* **Work order**
For each line in the records that contains "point", make a copy.

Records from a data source
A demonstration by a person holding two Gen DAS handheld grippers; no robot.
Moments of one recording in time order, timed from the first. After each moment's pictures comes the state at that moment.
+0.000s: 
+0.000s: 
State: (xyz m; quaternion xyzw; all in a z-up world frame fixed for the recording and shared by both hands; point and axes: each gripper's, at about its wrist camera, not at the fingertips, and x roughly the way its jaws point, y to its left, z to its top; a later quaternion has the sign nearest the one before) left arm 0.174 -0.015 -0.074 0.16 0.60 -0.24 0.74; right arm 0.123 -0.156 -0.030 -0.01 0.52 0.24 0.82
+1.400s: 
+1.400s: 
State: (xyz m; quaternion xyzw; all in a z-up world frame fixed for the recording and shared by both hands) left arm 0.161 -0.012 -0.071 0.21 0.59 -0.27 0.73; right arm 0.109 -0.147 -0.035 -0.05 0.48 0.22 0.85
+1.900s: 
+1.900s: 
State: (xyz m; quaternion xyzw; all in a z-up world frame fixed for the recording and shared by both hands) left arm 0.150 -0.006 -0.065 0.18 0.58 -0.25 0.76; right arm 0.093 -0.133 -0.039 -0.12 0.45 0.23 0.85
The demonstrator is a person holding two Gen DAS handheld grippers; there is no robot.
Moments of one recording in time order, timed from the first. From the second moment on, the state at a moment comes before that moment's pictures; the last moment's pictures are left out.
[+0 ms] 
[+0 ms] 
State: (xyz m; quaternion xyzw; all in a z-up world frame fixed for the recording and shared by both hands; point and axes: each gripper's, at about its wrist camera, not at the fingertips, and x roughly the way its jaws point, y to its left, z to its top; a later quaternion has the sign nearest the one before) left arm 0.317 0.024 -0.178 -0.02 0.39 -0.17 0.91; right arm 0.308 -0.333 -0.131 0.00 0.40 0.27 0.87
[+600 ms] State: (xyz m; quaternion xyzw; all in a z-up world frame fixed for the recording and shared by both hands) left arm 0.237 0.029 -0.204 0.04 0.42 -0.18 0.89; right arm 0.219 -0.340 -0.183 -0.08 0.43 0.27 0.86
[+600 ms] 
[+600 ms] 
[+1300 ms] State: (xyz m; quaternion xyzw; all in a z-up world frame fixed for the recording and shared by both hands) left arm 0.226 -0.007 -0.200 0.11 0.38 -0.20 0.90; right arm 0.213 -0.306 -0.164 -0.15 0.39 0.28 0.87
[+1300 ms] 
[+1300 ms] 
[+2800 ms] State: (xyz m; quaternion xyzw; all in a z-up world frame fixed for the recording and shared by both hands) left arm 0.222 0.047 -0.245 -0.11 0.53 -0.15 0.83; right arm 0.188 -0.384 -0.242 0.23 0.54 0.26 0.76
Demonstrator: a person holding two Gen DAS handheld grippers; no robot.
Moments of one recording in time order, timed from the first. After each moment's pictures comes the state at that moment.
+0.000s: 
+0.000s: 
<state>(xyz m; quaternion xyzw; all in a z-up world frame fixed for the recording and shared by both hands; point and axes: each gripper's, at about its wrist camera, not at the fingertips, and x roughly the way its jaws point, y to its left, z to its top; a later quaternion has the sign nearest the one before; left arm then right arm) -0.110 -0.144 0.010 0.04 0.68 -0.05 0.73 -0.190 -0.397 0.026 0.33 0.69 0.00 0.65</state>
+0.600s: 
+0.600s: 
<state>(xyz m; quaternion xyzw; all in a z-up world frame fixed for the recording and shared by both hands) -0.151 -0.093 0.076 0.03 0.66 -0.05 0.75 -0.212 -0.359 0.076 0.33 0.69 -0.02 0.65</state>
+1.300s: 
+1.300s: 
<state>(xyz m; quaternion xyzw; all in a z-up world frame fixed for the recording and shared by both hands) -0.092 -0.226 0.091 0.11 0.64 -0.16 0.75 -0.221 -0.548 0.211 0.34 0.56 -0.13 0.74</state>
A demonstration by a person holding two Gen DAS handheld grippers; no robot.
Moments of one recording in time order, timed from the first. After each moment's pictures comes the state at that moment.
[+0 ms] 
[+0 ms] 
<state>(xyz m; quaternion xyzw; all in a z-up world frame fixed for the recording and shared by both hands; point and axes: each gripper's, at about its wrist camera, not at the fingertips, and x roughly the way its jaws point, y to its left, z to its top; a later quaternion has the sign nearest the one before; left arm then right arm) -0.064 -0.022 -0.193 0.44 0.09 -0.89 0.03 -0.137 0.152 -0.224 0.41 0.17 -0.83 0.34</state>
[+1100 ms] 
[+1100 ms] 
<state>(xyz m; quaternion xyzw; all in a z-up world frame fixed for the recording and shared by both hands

* **Solution to the problem**
State: (xyz m; quaternion xyzw; all in a z-up world frame fixed for the recording and shared by both hands; point and axes: each gripper's, at about its wrist camera, not at the fingertips, and x roughly the way its jaws point, y to its left, z to its top; a later quaternion has the sign nearest the one before) left arm 0.174 -0.015 -0.074 0.16 0.60 -0.24 0.74; right arm 0.123 -0.156 -0.030 -0.01 0.52 0.24 0.82
State: (xyz m; quaternion xyzw; all in a z-up world frame fixed for the recording and shared by both hands; point and axes: each gripper's, at about its wrist camera, not at the fingertips, and x roughly the way its jaws point, y to its left, z to its top; a later quaternion has the sign nearest the one before) left arm 0.317 0.024 -0.178 -0.02 0.39 -0.17 0.91; right arm 0.308 -0.333 -0.131 0.00 0.40 0.27 0.87
<state>(xyz m; quaternion xyzw; all in a z-up world frame fixed for the recording and shared by both hands; point and axes: each gripper's, at about its wrist camera, not at the fingertips, and x roughly the way its jaws point, y to its left, z to its top; a later quaternion has the sign nearest the one before; left arm then right arm) -0.110 -0.144 0.010 0.04 0.68 -0.05 0.73 -0.190 -0.397 0.026 0.33 0.69 0.00 0.65</state>
<state>(xyz m; quaternion xyzw; all in a z-up world frame fixed for the recording and shared by both hands; point and axes: each gripper's, at about its wrist camera, not at the fingertips, and x roughly the way its jaws point, y to its left, z to its top; a later quaternion has the sign nearest the one before; left arm then right arm) -0.064 -0.022 -0.193 0.44 0.09 -0.89 0.03 -0.137 0.152 -0.224 0.41 0.17 -0.83 0.34</state>

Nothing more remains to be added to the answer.